LLM: No hablo jargon & acronyms
“Whether the CEO is trying to build quarterly sales forecasts or a marketer is attempting to analyze campaign performance, knowledge workers rely on a small team of over-worked data scientists and programmers to find and query the relevant data sets. This bottleneck prevents businesses from truly embracing data and AI. Large Language Models (LLMs) promised to fix this problem, but so far, the results have been disappointing,” proposes Ghodsi and team. “General purpose models don’t understand the unique language of every business: they cannot process jargon or internal acronyms; they are not trained on the company’s unique data sets; and they do not understand organizational charts or know which teams should have access to what information.”
LakehouseIQ learns from these (above-referenced business-unique) signals within an organization using schemas, documents, queries, popularity rating measures, lineage, data science notebooks (not the laptop kind) and Business intelligence (BI) dashboards to become cumulatively smarter as it answers more queries.
Because this technology understands the specifics of an organization’s own business jargon in the context of where it is used (in terms of which applications and which digital services it exists in) it can interpret the intent of the question. Databricks further claims that it is capable of generating additional insights that could spur new questions or lines of thinking. LakehouseIQ does all of the while being governed by Unity Catalog, Databricks’ own solution for unified search and governance across data, analytics and AI.
“LakehouseIQ solves two of the biggest challenges that businesses face in using AI: getting employees the right data while staying compliant and keeping data private when it should be,” said CEO Ghodsi. “Organizations can be confident that their employees will only have access to the data they are authorized to use, so increasing data accessibility doesn’t increase risk. It alleviates time-strapped engineers, eases the burden of data management, and empowers employees to take advantage of the AI revolution without jeopardizing the company’s proprietary information.”
Lakehouse expansion
Databricks notes that it also continues to expand its Lakehouse Platform, recently announcing Lakehouse Apps and its Databricks Marketplace, plus a suite of data-centric AI tools for building and governing LLMs on the lakehouse.

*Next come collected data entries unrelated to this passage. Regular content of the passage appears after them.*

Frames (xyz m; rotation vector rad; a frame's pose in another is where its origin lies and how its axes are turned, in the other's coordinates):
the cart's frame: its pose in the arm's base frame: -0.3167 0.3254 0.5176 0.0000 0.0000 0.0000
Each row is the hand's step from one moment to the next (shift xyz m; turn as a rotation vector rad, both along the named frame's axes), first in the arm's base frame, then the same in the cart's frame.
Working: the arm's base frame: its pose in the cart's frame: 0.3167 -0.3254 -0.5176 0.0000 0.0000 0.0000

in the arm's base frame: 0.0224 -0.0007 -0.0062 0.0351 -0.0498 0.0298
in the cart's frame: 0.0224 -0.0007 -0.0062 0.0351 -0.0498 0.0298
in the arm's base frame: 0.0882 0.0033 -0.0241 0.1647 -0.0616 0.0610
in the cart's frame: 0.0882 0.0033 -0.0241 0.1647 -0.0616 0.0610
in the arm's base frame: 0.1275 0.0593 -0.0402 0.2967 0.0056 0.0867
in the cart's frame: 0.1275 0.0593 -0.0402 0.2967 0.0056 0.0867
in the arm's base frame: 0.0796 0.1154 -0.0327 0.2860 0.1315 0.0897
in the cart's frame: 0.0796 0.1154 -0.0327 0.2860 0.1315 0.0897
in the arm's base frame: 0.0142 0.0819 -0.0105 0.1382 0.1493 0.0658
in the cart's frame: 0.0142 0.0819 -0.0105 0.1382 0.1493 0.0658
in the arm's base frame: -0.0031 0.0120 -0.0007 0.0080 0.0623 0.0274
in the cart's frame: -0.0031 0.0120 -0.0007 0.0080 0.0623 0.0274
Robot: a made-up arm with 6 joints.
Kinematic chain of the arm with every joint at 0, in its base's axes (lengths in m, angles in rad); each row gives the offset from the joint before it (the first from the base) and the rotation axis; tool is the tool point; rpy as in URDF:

Looking at the context-based specifics of the company’s platform progression (as Databricks would surely insist that we do, based upon its adherence to context-based specifics when it comes to AI), there is a clear move here to provide organizations with some (almost simple sounding) extra tooling that in fact comes from deeply intelligent planning at the software architecture level.
As we now build the walls of digital business with AI from sources such as Databricks, we will need a new form of cemented concrete to bind AI to more carefully precision-engineered workflow tasks. Whether it’s gypsum, lime, silica, alumina and iron oxide or it is context-specific AI to surpass and augment LLM generalization, the mixer is on.